IRS Issues Long-Awaited Transition Guidance for Opportunity Zones
June 26, 2026
The Treasury Department and IRS issued new guidance last week, IRS Notice 2026-40, providing transition rules for Opportunity Zone investments made or initiated under the original OZ 1.0 regime.
The notice previews rules Treasury and IRS intend to include in forthcoming regulations. It focuses on new OZ designations going forward, transition rules for investors with existing deferred gains, and transition rules for Qualified Opportunity Funds (QOFs) and Qualified Opportunity Zone Businesses (QOZBs) operating in OZs designated under the prior law. (Tax Notes, June 18 | Reuters, June 22)
Why It Matters
The guidance is a major development for Opportunity Funds and OZ businesses with projects in OZ 1.0 census tracts as the program transitions to the new permanent OZ framework under the One Big Beautiful Bill (OB3)Act.
While the OB3 Act permanently extended and improved the OZ tax incentives, it left unresolved tax questions affecting investments in expiring OZ 1.0 tracts, including how far along a project must be before a census tract expires and whether future capital expenditures can continue to qualify for the tax incentives.
The IRS guidance partially adopts a framework proposed by RER that focuses on whether an OZ business has a working capital safe harbor plan in place going forward. (Roundtable Weekly, March 6)
The Notice
Under the notice, property acquired after Dec. 31, 2026, in a previously designated OZ may still qualify if certain conditions are met. (Seyfarth, June 23)
To qualify, the OZ business must have a written working capital plan in place by Dec. 31, 2026; future property acquisitions must be consistent with that plan; the business must receive at least 10% of its estimated working capital assets by year-end; and it must expend at least 5% of those assets by Dec. 31, 2026. (IRS Notice 2026-40, June 18)

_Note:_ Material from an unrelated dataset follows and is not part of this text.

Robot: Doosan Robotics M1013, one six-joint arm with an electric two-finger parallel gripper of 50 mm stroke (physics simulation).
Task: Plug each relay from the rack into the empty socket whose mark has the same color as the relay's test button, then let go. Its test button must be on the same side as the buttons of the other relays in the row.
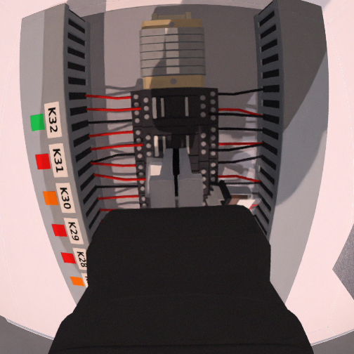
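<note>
My gripper (176, 162) is shut with its two grey fingers together and nothing seen between them, over the socket row at the height of the marks K31 and K30. A tilted piece with grey, brown and white parts (239, 196), which looks like a relay, shows just right of the fingers, partly hidden by the gripper body; its test button cannot be made out. The top socket (175, 107), level with the green mark (37, 122), is empty. The socket below it (158, 142), by the red mark (43, 161), shows bare slots and is partly covered by the fingers.
Slotted wire ducts (76, 117) (270, 115) stand on both sides, with red and black wires running to the sockets. A ribbed grey and tan block (172, 52) stands above the row. An orange mark (51, 198) and red marks (59, 230) (68, 258) follow down the left.
</note>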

The notice also clarifies how OZ compliance tests apply after an OZ 1.0 census tract expires. In certain cases, a previously designated OZ can continue to be treated as a qualifying zone for purposes of the “substantial use” test and the requirement that at least 50% of a business’s gross income be derived from the active conduct of a trade or business in a qualified OZ. (IRS Notice 2026-40, June 18 | Reuters, June 22)

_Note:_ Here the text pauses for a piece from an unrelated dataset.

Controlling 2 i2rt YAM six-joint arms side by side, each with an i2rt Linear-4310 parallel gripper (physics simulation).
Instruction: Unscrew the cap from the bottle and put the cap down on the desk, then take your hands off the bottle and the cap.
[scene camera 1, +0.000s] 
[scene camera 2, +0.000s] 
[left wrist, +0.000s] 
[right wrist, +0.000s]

The guidance provides important certainty for real estate investors, developers, and businesses seeking to move forward with projects in low-income communities during the transition from OZ 1.0 to the new permanent OZ framework.
RER Advocacy
RER has consistently urged Treasury and the IRS to provide transition rules for OZ 1.0 projects, including through a December 2025 letter, March 2026 follow-up comments, and draft guidance developed by RER’s Opportunity Zone Working Group. (Roundtable Weekly, March 6)
RER emphasized that unresolved questions surrounding expiring census tract designations could delay projects, discourage new fund formation, and undermine housing production and community development efforts.

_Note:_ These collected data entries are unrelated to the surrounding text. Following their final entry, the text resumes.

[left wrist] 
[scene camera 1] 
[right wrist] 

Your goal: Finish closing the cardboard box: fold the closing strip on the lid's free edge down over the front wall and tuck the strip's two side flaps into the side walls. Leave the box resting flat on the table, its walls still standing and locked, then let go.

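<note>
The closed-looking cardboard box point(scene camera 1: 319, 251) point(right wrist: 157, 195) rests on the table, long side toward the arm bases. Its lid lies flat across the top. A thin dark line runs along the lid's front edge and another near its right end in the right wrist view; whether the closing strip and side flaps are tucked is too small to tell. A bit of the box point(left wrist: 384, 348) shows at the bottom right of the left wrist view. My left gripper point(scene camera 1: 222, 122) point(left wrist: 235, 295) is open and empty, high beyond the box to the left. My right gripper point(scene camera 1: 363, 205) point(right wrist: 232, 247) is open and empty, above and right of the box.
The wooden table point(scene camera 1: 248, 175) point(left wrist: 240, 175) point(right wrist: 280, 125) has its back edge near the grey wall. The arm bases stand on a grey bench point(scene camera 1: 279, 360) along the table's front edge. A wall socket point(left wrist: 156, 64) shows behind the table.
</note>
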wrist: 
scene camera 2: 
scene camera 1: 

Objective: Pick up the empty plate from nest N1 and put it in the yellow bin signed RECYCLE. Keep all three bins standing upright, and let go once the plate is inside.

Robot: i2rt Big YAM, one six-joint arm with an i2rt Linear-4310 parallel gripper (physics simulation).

While the notice includes many important details that remain under review, its issuance marks a major step forward in providing greater certainty for long-term OZ investment in underserved communities.
RER’s Opportunity Zone Working Group will review the implications of Notice 2026-40 in the days ahead and continue to engage with Treasury and the IRS to support clear, workable implementation of the new OZ framework.